**Task to complete:**
Output, please, exactly those lines of the listing that come before the line with "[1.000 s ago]", along with that line itself.

**Input:**
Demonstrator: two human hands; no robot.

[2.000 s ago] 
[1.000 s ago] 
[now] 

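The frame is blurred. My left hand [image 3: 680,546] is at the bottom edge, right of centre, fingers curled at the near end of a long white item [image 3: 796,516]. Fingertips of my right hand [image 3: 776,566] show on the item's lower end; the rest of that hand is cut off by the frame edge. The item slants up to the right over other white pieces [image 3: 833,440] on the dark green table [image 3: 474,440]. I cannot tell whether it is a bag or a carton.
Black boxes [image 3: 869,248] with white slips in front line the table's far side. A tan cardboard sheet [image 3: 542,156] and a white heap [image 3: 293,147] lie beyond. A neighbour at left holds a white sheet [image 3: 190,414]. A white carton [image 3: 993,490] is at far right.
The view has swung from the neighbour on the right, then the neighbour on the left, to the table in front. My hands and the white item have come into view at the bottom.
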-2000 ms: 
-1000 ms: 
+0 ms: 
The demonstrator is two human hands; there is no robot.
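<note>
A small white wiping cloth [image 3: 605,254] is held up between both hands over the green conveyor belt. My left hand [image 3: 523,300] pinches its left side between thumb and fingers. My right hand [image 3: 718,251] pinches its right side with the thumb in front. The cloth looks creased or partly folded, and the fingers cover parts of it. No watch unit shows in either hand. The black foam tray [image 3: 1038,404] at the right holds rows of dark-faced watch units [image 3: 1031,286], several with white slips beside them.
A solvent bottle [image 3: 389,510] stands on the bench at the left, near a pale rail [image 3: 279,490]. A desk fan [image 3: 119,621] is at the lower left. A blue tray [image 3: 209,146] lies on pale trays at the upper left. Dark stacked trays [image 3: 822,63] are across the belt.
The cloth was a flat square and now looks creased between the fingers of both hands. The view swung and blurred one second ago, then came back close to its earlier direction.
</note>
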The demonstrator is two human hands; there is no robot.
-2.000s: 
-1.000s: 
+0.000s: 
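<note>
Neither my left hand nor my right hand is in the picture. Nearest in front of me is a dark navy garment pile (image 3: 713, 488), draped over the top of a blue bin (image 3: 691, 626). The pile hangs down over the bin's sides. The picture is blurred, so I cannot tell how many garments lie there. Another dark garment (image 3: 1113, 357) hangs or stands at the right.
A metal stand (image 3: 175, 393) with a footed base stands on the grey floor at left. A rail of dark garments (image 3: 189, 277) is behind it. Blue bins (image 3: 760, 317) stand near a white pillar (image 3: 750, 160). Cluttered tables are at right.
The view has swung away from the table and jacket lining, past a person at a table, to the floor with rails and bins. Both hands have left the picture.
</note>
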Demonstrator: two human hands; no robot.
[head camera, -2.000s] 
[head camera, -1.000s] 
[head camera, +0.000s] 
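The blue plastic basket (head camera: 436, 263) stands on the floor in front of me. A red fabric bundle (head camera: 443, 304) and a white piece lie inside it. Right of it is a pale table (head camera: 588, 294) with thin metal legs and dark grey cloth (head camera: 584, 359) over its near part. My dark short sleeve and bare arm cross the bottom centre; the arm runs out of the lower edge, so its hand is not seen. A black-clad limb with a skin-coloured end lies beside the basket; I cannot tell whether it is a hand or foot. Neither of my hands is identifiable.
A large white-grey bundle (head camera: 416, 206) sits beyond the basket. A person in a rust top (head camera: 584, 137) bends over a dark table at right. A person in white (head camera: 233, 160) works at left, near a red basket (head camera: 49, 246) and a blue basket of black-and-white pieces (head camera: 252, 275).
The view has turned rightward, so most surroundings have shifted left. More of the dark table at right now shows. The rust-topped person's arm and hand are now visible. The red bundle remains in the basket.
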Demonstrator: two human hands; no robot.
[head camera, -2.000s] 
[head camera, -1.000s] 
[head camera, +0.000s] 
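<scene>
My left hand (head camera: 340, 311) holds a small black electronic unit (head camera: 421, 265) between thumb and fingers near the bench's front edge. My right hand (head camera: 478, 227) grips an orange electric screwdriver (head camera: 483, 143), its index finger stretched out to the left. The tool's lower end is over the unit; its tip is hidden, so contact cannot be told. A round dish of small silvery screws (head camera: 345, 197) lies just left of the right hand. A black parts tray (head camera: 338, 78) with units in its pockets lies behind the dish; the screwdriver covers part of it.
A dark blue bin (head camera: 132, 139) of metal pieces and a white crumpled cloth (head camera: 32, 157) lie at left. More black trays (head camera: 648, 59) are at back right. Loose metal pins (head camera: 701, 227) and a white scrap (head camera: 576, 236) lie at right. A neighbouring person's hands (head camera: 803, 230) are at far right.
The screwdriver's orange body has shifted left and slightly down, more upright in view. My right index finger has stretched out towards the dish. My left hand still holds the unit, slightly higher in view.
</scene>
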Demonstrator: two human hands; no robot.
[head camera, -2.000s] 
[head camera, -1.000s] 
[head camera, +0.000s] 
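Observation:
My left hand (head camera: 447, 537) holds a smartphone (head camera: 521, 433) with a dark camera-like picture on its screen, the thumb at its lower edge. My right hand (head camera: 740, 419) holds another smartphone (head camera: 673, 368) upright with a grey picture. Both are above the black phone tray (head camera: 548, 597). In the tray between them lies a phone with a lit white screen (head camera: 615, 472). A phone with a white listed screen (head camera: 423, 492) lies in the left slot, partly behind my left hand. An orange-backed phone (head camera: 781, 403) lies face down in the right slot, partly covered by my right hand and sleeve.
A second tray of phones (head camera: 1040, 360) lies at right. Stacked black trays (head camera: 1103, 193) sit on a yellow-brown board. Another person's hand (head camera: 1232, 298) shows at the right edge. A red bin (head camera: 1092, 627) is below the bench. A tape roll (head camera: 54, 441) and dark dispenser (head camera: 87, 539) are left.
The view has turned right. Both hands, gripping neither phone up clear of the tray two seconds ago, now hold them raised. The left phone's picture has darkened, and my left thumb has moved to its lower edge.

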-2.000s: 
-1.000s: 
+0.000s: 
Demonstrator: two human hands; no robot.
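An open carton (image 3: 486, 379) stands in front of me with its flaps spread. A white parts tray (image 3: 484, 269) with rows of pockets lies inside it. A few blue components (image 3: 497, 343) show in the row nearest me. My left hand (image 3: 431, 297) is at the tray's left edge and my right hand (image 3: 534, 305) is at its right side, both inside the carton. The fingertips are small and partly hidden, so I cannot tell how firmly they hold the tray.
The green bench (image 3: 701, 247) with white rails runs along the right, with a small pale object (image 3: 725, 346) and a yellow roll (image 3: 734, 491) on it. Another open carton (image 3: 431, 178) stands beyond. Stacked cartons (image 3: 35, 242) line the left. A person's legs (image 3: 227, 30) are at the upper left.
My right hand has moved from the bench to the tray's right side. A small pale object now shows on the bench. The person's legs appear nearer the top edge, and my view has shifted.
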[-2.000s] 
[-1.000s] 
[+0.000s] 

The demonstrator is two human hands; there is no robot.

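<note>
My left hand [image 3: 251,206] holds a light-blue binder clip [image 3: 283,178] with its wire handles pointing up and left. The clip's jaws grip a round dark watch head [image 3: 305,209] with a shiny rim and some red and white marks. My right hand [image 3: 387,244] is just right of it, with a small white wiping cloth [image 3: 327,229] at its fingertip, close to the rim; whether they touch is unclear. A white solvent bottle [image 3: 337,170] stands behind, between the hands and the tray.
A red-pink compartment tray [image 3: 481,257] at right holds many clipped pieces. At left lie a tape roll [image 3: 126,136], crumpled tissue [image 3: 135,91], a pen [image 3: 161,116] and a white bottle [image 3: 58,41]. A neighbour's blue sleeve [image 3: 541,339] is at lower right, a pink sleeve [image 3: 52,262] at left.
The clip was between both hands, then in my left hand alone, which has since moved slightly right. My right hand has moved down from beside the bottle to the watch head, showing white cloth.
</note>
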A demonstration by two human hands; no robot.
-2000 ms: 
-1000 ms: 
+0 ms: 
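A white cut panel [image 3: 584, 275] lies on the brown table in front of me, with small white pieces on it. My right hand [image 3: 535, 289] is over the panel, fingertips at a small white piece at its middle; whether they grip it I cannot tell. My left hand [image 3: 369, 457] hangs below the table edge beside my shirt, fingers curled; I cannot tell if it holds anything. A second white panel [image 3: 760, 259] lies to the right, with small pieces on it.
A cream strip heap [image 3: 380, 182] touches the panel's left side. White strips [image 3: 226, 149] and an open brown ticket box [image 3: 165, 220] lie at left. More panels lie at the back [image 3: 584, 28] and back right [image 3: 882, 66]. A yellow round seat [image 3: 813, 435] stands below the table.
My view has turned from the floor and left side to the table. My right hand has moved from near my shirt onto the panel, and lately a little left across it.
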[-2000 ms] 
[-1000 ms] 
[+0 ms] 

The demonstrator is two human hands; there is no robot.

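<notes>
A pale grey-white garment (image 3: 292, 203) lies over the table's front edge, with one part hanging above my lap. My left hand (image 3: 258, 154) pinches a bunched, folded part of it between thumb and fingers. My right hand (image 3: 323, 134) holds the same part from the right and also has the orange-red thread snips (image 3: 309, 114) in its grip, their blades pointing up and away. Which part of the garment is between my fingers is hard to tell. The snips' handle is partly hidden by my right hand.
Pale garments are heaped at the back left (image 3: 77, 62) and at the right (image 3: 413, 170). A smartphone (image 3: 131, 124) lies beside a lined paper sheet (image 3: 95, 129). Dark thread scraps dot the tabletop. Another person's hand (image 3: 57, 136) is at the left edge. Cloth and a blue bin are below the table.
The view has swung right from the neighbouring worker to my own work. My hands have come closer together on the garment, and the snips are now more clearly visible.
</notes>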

**Exercise answer:**
Demonstrator: two human hands; no robot.

[2.000 s ago] 
[1.000 s ago] 

The given answer completes the exercise.